Defense News reports that the Zumwalt is “on track” to have its combat system installation completed and delivered “within days,” a long-awaited milestone since BAE System was initially awarded a $192 million contract to deliver combat systems to both the Zumwalt and its sister ship, the USS Michael Monsoor, in November 2016.

Originally called “the largest and most technologically advanced surface combatant in the world,” the Zumwalt was originally designed to offer naval gunfire support to Marines ashore with its twin 15mm Advanced Gun Systems and GPS-guided Long Range Land Attack Projectile (LRLAP) shells.

But with the vessel long plagued by cost overruns and technical issues in the intervening years, the cost of the LRLAP skyrocketed from $50,000 to $566,000 apiece, prompting the Navy to not just reduce its Zumwalt-class destroyer buy from 28 hulls to just three but transitioned the Zumwalt itself from shore bombardment to anti-ship surface warfare missions. 

As a result, the Zumwalt now comes laden with ship-killer systems like the Maritime Strike Tomahawk and SM-6, Defense News notes. The $505 million Advanced Gun System now stands “all but abandoned” by the Navy after being delivered to the service in an “inactive state” and only expected to reach initial operation capacity in September 2021.

That the Zumwalt’s combat systems are finally ready to rumble means little for the vessel’s actual combat effectiveness. The latest evaluation of the Zumwalt’s self-defense systems conducted by the Pentagon’s operational testing and evaluation arm in fiscal year 2019 revealed “severe problems” during the vessel’s Self-Defense Test Ship events that will “adversely affect the operational effectiveness of the combat system if not corrected.”

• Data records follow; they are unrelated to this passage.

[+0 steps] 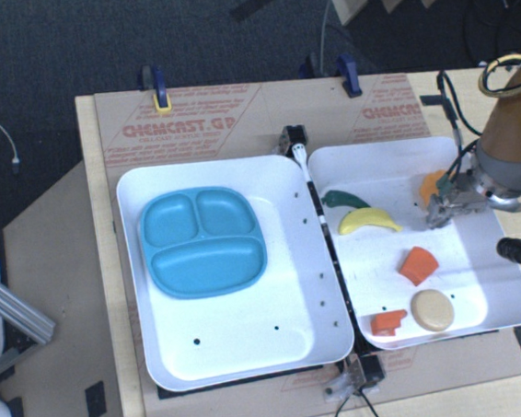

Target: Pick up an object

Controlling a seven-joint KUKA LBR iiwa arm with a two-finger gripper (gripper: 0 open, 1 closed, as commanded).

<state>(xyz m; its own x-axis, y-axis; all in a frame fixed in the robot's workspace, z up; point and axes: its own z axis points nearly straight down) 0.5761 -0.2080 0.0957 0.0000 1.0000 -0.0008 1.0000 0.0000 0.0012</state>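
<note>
Orange piece [431, 185] under the gripper [441, 212] is the likely target: it sits in the right bin [494, 313], near the far right part, mostly hidden by the wrist.

1. Handling (judged): looks like a small toy food item, prob. light, stiff plastic, smooth, so may slip. Not fragile.
2. Grip point: too little shows to pick one; take hold across the narrow width, near the middle.
3. Axis: long axis and heading can't be read, since the arm covers most of the piece.
4. Gripper state: low over the bin floor, beside the piece; can't tell its opening, or whether anything is held.
5. Alt. targets in same bin: banana [368, 222], long axis approx. left-right in view, just beside green piece [344, 199]; orange block [418, 265]; tan round piece [432, 311].
</note>
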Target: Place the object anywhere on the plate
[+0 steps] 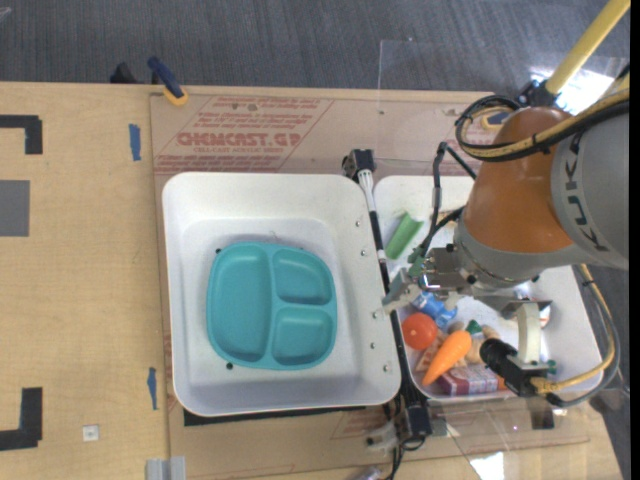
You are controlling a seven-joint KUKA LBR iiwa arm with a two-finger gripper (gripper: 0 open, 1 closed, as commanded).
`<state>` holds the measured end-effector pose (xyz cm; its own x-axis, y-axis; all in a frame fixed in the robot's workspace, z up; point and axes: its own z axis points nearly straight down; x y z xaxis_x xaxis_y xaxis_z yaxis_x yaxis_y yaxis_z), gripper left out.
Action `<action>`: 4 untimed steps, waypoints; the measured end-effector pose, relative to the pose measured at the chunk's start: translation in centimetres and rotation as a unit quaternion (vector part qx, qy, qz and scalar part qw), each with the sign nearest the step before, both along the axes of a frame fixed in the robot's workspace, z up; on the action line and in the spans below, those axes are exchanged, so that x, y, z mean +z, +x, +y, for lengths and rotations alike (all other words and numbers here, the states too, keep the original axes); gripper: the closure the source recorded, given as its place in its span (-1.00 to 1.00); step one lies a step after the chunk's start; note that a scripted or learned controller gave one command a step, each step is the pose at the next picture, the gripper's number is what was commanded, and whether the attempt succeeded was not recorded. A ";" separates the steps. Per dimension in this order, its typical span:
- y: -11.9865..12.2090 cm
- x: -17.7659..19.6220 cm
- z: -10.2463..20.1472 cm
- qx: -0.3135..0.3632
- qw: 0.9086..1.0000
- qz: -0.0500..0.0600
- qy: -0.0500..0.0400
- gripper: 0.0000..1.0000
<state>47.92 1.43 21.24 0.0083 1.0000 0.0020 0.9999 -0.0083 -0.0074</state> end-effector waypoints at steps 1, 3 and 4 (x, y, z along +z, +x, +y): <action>0.0 0.0 0.0 0.000 1.000 0.000 0.000 -1.00; 0.0 0.0 0.0 0.000 1.000 0.000 0.000 -1.00; 0.0 0.0 0.0 0.000 1.000 0.000 0.000 -1.00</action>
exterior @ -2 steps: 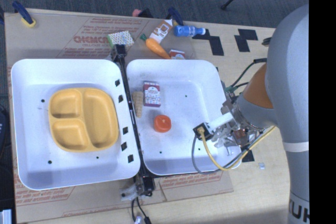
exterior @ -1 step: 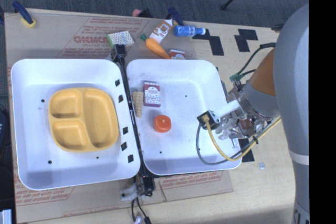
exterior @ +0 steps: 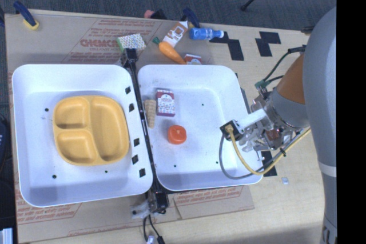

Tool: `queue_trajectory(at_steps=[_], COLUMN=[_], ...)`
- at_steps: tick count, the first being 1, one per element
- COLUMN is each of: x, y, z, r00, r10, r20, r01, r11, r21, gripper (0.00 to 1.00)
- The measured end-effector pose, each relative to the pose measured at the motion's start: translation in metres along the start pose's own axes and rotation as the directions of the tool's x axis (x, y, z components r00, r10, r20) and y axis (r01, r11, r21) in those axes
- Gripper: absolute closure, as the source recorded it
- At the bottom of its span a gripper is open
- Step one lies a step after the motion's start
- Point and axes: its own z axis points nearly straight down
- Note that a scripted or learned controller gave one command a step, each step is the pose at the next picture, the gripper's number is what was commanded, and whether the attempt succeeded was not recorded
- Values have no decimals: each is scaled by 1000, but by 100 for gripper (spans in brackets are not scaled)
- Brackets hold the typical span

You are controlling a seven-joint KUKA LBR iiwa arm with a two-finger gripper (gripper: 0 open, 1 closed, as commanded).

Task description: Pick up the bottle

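White were both shallow bins we saw side by side on the worktop (exterior: pixel 291 208), over a sheet of printed brown cardboard (exterior: pixel 74 46). The left bin (exterior: pixel 28 140) held a yellow divided plate (exterior: pixel 90 130), set a little left of its middle. In the right bin (exterior: pixel 200 171) we found three things. A small red carton (exterior: pixel 165 102) lay towards the far left part. A ribbed tan cone (exterior: pixel 150 112) lay just left of the carton, along the bin's left wall. An orange-red round piece (exterior: pixel 176 134) sat near the middle, apart from both.

The blue bottle (exterior: pixel 205 34) lay on its side outside the bins, on the worktop beyond the far rim of the right bin, with its cap pointing right. Just left of it lay a white and orange packet (exterior: pixel 176 33), and nearer the bin an orange carrot (exterior: pixel 171 52) with a small red and white item (exterior: pixel 193 58) beside it. A green patterned packet (exterior: pixel 131 42) sat by the far end of the gap between the bins.

The grey arm (exterior: pixel 320 94) reached in from the right. Its pincer (exterior: pixel 264 140) hung over the right rim of the right bin, towards the near corner and well apart from the bottle. We could not tell how far open the pincer was, and we saw nothing held in it.
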Motion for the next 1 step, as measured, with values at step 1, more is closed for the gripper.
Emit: queue_trajectory(at_steps=[1], x=[9], y=[-42], z=[-13], r00=[1000], r10=[-2], r20=[1], r01=[2], r11=[1000], r21=[3], gripper=[100])
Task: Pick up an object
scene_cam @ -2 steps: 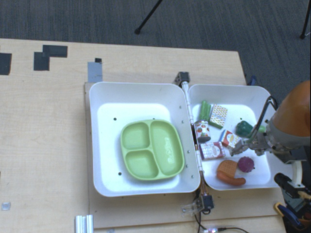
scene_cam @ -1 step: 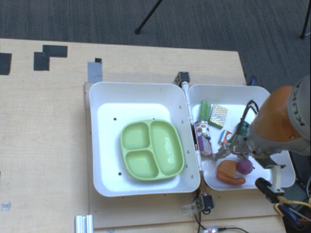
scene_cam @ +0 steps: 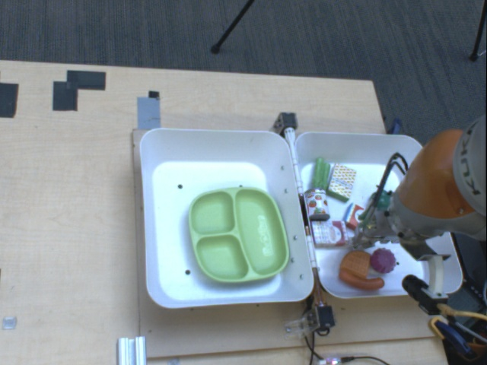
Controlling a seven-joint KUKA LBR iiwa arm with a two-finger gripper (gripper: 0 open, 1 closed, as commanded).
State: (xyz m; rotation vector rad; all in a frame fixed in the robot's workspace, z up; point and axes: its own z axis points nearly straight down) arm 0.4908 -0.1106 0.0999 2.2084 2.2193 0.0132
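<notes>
The right bin [scene_cam: 411, 147] holds several small objects. A green packet [scene_cam: 321, 175] and a patterned packet [scene_cam: 342, 181] lie at its far left. A red-and-white carton [scene_cam: 316, 202] and a white-and-red packet [scene_cam: 327, 234] rest along the left wall. An orange toy [scene_cam: 356, 272] and a purple ball [scene_cam: 383, 261] lie side by side at the near edge. My gripper [scene_cam: 364, 233] reaches down from the right into the middle of this bin, just above the orange toy and beside a small red-and-blue item [scene_cam: 351, 215]. The arm's body hides the bin's right part.
The left bin [scene_cam: 163, 204] holds a light green divided plate [scene_cam: 238, 234] with three compartments. A metal clamp [scene_cam: 286, 122] sits at the far end of the wall between the bins. Cables [scene_cam: 449, 329] lie at the near right corner. Bare wooden bench [scene_cam: 68, 226] spreads to the left.
</notes>
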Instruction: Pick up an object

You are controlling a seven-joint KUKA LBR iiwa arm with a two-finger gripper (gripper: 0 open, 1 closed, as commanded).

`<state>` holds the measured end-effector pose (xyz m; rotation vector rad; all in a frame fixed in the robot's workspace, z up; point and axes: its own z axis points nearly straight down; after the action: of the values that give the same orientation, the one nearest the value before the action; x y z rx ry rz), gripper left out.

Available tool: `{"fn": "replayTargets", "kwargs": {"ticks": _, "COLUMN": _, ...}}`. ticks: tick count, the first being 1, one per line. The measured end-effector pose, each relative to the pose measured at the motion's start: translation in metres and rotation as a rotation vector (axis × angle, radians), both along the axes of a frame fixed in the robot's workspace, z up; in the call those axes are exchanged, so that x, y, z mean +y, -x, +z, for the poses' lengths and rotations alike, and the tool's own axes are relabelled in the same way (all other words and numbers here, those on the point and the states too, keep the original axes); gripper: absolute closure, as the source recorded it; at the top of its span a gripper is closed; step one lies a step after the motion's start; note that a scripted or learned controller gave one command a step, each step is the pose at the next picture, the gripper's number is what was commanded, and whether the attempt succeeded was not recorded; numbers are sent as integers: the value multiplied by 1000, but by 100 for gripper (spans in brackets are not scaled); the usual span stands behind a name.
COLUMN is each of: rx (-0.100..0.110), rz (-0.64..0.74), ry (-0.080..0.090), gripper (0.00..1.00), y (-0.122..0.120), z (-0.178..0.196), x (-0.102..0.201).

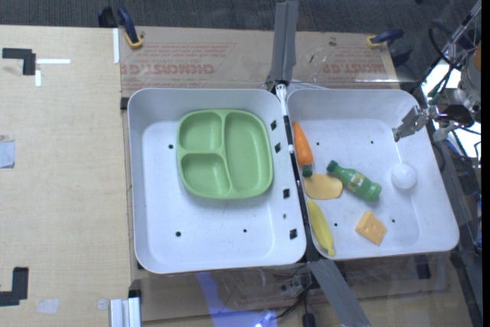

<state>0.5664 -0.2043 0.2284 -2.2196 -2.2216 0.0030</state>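
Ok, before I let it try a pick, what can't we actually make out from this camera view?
- Gripper: small, at the right bin's far right corner; open or shut, cannot tell.
- Arm: cut off by the view's right edge.
- Green bottle: label too small to read.
- White ball: blends into the white right bin, outline faint.
- Carrot and banana: against the divider wall, contact unclear.

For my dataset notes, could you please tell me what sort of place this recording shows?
Most likely a robotics lab bench for grasping trials: two white bins clamped side by side, toy food such as a carrot and bottle, and a gripper reaching in.
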Motion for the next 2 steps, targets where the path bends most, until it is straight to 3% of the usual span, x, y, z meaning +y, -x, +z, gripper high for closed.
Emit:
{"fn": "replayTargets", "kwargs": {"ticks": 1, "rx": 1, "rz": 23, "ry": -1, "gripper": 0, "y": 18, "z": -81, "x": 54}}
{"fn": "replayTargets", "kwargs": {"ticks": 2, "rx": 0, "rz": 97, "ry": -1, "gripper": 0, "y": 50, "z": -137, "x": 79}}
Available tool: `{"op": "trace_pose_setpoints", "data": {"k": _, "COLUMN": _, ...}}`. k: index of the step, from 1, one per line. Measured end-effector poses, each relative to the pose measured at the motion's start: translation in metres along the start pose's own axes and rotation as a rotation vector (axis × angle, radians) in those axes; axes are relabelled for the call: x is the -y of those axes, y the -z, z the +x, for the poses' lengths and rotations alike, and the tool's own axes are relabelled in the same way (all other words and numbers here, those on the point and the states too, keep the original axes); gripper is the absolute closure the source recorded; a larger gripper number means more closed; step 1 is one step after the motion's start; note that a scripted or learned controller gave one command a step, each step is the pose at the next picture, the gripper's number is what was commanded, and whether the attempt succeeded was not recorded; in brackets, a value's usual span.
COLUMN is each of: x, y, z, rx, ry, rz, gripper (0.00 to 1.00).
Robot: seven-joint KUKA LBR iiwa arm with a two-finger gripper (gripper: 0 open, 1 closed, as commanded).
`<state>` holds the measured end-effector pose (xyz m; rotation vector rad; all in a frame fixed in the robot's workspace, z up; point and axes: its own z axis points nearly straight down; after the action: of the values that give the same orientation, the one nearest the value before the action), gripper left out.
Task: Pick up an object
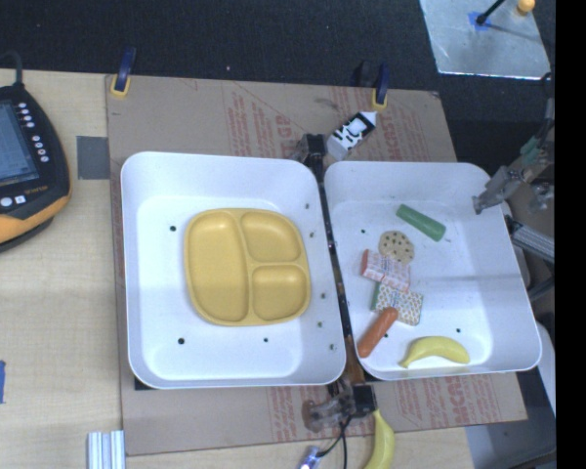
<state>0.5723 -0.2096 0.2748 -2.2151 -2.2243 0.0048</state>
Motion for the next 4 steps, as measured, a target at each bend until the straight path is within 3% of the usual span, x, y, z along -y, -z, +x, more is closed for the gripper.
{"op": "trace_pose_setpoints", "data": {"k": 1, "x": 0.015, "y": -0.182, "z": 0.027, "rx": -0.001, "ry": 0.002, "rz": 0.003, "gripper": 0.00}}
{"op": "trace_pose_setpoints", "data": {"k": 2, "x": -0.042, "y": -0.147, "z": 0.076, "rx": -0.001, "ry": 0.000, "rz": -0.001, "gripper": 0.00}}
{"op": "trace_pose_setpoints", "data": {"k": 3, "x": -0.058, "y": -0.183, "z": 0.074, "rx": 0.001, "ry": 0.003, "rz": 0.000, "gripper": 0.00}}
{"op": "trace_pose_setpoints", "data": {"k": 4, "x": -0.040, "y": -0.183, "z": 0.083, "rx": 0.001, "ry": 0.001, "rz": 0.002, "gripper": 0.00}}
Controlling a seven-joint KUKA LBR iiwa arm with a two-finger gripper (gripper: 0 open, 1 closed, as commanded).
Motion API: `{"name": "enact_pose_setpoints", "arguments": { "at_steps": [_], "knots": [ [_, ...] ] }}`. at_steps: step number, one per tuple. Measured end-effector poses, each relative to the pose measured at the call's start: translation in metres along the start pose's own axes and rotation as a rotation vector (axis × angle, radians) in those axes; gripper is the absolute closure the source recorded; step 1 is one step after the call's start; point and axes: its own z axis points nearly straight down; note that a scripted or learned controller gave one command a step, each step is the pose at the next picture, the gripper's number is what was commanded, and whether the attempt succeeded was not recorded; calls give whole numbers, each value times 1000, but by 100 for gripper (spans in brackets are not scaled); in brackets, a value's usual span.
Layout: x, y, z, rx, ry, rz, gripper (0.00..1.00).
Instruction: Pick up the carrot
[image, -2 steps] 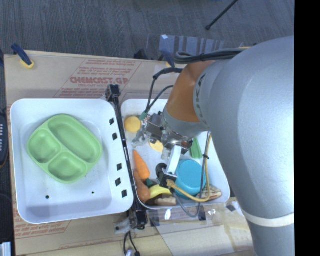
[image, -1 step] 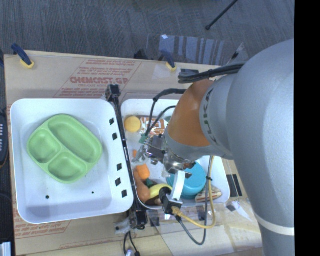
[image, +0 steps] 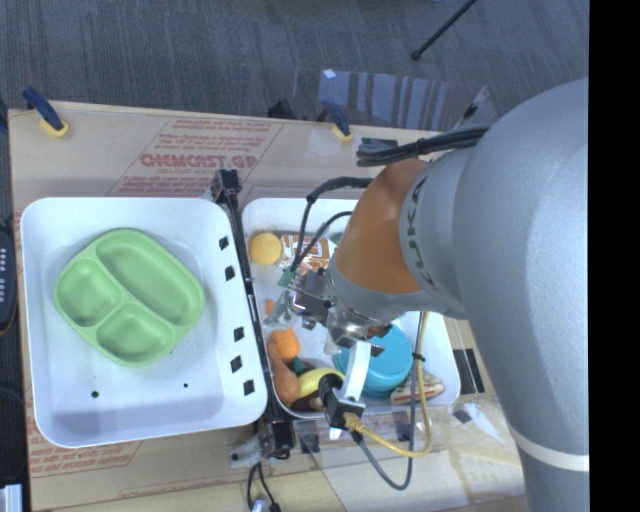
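**Desk:** What do you have on the bench (image: 190, 150)?

**Operator:** I see two white bins side by side. The left bin (image: 150, 400) holds a green plate (image: 128, 296) with three compartments, lying flat. The arm (image: 500, 250) reaches in from the right and hangs over the right bin (image: 290, 208), covering much of it.

**Desk:** Where is the carrot?

**Operator:** The carrot (image: 284, 346) lies in the right bin, close to the wall that it shares with the left bin, toward the near end. A yellow curved thing (image: 318, 379) lies just beside it on the near side. A blue bowl (image: 392, 362) sits further right, partly under the arm.

**Desk:** Anything else in there?

**Operator:** A small yellow ball (image: 265, 247) rests near the far left corner of that bin, well apart from the carrot.

**Desk:** And the pincer?

**Operator:** The pincer (image: 300, 300) is low over the middle of the right bin, near the carrot and just on its far side. From this angle I cannot tell whether it is wide or narrow, and I see nothing held in it.
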Motion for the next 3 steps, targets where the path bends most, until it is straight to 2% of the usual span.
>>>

Those self-defense systems include the Evolved Sea Sparrow Missile (ESSM) Block 1 short-range missile interceptor, the Cooperative Engagement Capability ship-to-ship communications interface, and  the new Multi-Function Radar (MFR/SPY-3) that’s been giving the USS Gerald R. Ford aircraft carrier a headache for years.

“The Navy has put the test program on hold and is currently working to identify the root cause of these problems,” the OT&E report reads. “The DDG  1000 self-defense test program is at risk of being inadequate if the six remaining SDTS events are not completed.”

According to Defense News, the Monsoor is on pace to see its combat system activation completed by the second quarter of 2020, with the third Zumwalt-class destroyer, the USS Lyndon B. Johnson, scheduled for delivery to the Navy by December 2020.